Chesna buru-buru menjabat tangan itu dengan sopan, menundukkan kepala. “S-saya juga senang, Pak…”
Giliran ibunda Shenia, tatapannya hangat tapi penuh pengamatan. Beliau mengamati Chesna dari atas ke bawah, sorot mata lembut namun membuat Chesna merasa telanjang dibuatnya. Gaun yang ia kenakan, tas mungil yang juga milik Shenia, hingga sepatu pinjaman.
Rona merah merayapi pipi Chesna. Ia buru-buru meremas tangan di depannya, berusaha menahan rasa minder. “Halo, Tante.” sapanya, sopan.

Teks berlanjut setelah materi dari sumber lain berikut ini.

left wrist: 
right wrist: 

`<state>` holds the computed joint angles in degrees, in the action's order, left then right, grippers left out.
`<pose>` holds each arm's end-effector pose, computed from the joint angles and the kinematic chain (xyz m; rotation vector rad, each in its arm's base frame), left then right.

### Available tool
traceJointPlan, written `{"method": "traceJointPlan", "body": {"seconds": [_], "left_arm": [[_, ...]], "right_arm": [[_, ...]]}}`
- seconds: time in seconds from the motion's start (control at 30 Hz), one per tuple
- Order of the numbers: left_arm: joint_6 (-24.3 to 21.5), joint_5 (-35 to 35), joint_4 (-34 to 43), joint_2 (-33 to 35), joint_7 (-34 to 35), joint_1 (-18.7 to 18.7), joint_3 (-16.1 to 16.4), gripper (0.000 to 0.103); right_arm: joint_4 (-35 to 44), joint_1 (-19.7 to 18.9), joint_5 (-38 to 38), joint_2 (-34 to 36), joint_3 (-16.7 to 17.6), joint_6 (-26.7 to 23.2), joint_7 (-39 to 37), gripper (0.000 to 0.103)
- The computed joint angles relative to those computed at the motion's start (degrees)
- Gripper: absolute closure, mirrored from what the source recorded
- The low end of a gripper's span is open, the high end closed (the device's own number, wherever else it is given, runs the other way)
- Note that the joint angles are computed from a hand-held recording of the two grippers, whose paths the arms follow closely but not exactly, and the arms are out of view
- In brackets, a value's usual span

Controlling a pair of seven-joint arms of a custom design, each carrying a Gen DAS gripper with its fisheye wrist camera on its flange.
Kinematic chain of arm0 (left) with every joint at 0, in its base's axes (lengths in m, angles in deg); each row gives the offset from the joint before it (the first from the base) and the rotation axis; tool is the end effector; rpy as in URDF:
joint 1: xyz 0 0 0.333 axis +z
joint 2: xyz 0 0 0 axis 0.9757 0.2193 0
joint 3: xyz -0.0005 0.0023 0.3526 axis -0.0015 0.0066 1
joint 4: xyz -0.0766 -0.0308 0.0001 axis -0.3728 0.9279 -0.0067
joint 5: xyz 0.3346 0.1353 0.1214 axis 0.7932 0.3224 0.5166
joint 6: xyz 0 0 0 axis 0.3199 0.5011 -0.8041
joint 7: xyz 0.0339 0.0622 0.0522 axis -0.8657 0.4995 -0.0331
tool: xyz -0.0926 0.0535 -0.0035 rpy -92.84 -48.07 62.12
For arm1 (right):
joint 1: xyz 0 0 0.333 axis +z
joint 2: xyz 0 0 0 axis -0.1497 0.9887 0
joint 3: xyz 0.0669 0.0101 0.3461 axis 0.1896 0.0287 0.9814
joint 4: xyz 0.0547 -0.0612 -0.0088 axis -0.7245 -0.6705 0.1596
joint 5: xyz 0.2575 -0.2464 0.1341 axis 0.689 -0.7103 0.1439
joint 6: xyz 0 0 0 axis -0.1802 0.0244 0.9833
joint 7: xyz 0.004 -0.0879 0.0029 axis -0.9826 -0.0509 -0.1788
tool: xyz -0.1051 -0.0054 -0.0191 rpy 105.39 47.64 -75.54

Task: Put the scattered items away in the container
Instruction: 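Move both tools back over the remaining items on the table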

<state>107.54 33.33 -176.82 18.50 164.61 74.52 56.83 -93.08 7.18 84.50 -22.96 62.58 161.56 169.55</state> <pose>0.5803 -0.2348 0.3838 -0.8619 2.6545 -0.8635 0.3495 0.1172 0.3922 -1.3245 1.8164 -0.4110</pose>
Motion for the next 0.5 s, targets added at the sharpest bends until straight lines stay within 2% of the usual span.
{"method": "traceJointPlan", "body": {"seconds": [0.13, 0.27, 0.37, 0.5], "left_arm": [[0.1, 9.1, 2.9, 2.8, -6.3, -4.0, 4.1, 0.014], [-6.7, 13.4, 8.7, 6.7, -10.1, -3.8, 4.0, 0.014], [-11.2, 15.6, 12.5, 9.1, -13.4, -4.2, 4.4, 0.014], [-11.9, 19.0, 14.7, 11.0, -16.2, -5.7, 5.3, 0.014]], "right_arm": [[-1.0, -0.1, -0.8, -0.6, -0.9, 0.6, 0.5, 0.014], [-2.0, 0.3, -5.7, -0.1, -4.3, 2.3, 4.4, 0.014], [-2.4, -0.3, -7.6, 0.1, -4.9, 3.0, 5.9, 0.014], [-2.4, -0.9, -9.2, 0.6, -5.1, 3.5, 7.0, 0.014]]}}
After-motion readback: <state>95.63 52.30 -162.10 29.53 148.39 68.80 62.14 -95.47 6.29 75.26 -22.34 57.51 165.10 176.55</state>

Shenia dengan cepat menyela, menggandeng lengan Chesna. “Mama, Papa, jangan bikin Chesna gugup. Dia itu luar biasa, loh. Kalau nggak ada dia, aku mungkin udah nyerah di banyak hal.”
Kedua orangtua Shenia saling pandang, lalu tersenyum tipis. Ayah Shenia mengangguk. “Baiklah, kami senang Shenia punya teman yang begitu setia. Nikmati pestanya, ya, Nak.”
Chesna hanya bisa mengangguk kaku. Saat ia dan Shenia kembali melangkah pergi, ia berbisik dengan wajah menunduk.
“Shen, aku merasa… nggak pantas banget ada di sini. Outfit aku semua dari kamu. Mereka pasti bisa lihat itu.”
Shenia langsung menghentikan langkah, menatapnya serius lalu tersenyum lebar. “Hei, jangan mikirin itu. Kamu hadir bukan karena apa yang kamu pakai, tapi karena siapa diri kamu buat aku. Oke? Jadi, angkat dagu kamu, biar semua orang tahu kalau sahabat aku ini luar biasa.”